■ TASK BRIEF
Reproduce the listing that follows word for word, without its pictures.

--*--

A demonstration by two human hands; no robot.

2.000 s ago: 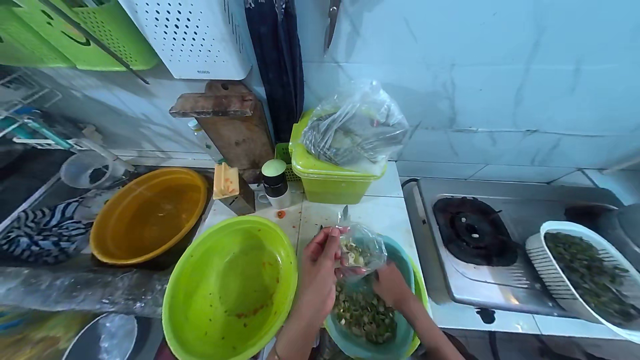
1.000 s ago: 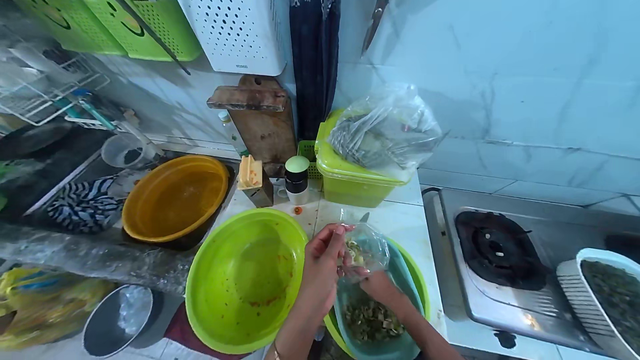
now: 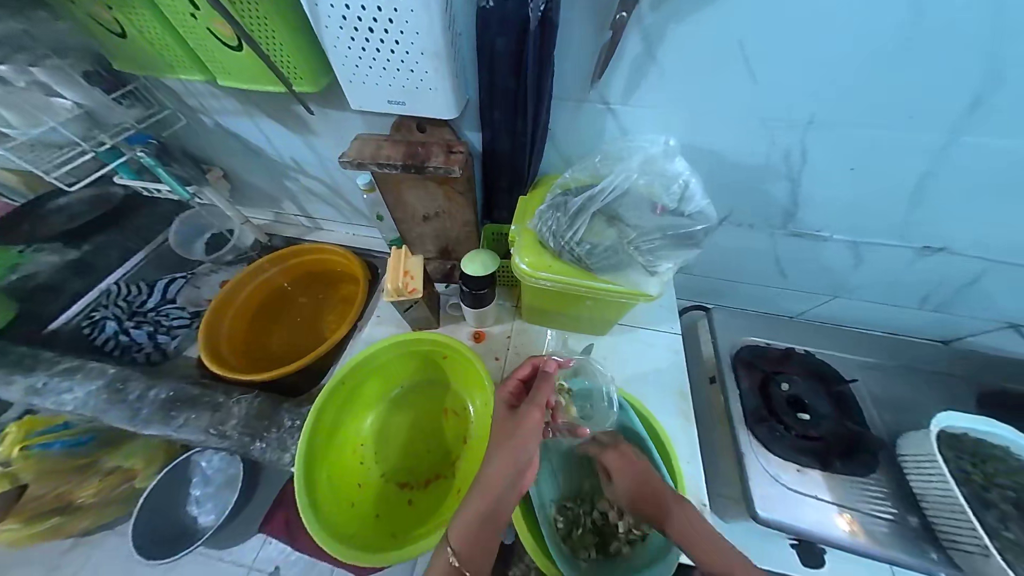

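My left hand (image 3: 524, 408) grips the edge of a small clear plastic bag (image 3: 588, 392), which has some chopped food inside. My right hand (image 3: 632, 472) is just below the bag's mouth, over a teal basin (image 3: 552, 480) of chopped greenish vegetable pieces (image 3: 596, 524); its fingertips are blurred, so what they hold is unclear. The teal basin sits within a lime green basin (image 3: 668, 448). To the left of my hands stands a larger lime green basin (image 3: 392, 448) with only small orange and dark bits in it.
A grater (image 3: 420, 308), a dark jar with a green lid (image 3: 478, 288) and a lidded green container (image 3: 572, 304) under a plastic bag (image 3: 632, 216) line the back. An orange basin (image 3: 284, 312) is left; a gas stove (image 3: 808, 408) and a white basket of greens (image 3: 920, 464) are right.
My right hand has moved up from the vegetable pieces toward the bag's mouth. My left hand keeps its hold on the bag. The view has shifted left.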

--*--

■ YOUR RESPONSE
A demonstration by two human hands; no robot.

2.000 s ago: 
1.000 s ago: 
now: 

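My left hand (image 3: 524, 408) grips the edge of a small clear plastic bag (image 3: 588, 392), which has some chopped food inside. My right hand (image 3: 632, 472) is just below the bag's mouth, over a teal basin (image 3: 552, 480) of chopped greenish vegetable pieces (image 3: 596, 524); its fingertips are blurred, so what they hold is unclear. The teal basin sits within a lime green basin (image 3: 668, 448). To the left of my hands stands a larger lime green basin (image 3: 392, 448) with only small orange and dark bits in it.
A grater (image 3: 420, 308), a dark jar with a green lid (image 3: 478, 288) and a lidded green container (image 3: 572, 304) under a plastic bag (image 3: 632, 216) line the back. An orange basin (image 3: 284, 312) is left; a gas stove (image 3: 808, 408) and a white basket of greens (image 3: 920, 464) are right.
My right hand has moved up from the vegetable pieces toward the bag's mouth. My left hand keeps its hold on the bag. The view has shifted left.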

No additional output is expected.